Friday, June 5, 2009

Delayed Introductions


I realize now that I’ve gotten ahead of myself. I haven’t introduced myself (my name is Carolyn), or the way I will approach this blog. The following will be musings on the latter idea:

Why am I creating this blog? Am I more confident in my ideas and believe that I should spread them? Is it some sort of ego trip? Or a trick of youth… because this is the only forum that will receive my words? Am I trying to market my mind, as people market their social lives on Facebook? Am I trying to connect with others with similar ideas? It’s taken me a long time to enter the blogging world. I have eyed it from afar but hesitated to step onto the stage. What do I have to say to the world? What unique filter can I provide? What can I say that an adult will not know with 11 more layers… and then scoff at as the naivety and idealism of youth? No, I will not claim to be wise; but rather, curious, purposeful, and active. Here I will relay the ways I question, create, and exist in this world. Hopefully, my journey will generate dialogue or inspiration for others along the way.

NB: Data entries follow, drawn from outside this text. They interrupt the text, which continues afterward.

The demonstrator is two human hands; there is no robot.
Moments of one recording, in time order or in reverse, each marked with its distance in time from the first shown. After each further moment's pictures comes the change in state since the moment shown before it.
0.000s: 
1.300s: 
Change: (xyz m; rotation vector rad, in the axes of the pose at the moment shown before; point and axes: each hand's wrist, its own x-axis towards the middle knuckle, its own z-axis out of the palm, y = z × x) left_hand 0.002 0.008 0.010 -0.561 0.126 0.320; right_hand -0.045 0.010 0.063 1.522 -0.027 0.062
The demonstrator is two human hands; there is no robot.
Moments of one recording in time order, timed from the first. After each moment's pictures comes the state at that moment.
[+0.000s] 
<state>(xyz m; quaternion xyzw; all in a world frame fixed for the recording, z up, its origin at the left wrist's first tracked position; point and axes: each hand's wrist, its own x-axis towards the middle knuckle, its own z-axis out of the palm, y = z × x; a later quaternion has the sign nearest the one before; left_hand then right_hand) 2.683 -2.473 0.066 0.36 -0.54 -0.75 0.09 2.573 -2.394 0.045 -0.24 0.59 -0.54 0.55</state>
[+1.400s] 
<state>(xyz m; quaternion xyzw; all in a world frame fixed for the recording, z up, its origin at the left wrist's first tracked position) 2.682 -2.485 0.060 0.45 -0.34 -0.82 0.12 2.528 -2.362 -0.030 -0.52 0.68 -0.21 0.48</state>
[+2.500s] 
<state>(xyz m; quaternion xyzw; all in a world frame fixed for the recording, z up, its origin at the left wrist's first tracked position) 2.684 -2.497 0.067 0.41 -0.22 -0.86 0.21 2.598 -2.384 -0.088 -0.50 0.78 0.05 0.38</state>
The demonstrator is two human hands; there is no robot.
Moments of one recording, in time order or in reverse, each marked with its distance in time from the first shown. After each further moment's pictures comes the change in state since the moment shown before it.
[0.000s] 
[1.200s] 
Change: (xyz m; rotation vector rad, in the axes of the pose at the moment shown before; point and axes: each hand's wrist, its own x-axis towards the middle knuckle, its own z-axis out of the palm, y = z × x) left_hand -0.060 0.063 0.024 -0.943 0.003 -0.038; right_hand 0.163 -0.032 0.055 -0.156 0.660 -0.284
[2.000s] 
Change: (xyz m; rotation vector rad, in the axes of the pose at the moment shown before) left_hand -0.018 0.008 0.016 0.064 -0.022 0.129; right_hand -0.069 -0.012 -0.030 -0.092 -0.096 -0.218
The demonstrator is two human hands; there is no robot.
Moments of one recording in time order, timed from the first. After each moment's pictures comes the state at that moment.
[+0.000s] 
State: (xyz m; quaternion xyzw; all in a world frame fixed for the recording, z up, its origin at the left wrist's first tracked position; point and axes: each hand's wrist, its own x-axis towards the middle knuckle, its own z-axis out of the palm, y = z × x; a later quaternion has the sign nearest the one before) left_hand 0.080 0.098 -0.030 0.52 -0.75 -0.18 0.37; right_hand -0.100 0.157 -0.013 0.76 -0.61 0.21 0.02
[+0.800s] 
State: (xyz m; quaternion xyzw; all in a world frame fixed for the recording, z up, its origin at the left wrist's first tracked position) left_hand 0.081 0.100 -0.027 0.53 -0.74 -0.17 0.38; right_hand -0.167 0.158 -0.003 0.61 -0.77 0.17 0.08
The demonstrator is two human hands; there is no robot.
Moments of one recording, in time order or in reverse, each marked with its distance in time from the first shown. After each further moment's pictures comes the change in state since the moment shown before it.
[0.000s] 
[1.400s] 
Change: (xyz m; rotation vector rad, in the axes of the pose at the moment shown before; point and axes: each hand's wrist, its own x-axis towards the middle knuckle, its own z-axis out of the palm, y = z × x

How will this blog change me? I am an avid journaler, producing 145 typed, single-spaced pages in the past five months alone. Yet my writing has always been for me. Sometimes it is eloquent, and sometimes it is choppy. My voice is clear and indicative of my mood and the writing task at hand. How will this translate to a public space? How will I share myself between the journal and the blog? How much will my voice come through?

Interestingly enough, I’ve found my early forays into blogging to be analogous to the beginning of a relationship: full of giddiness, excitement, and some confusion. Whereas in a relationship, one learns (among other things) to balance emotional, physical, and intellectual interactions, I have engaged in blog balancing acts, as well. How much should I write? How light should I be? How much should I focus on thought versus action? How much should I focus on mine versus others’ ideas? I was somewhat of a bumbling idiot at the start… trying on different voices and tones… in a frenzy of several posts in one day. I was learning to find myself in this new writing relationship. And as in any relationship, if I am to gain anything from blogging, I hope that it will be honesty, growth, and new levels of fulfillment through time. I guess for now, I'll have to wait and see.

1 comment:

  1. The relationship trinity. . . of blogs? You are truly running with my idea. Remember the night when we had that conversation?

    Good luck- I will be following closely. Still looking forward to the post chronicling last Saturday morning's adventures.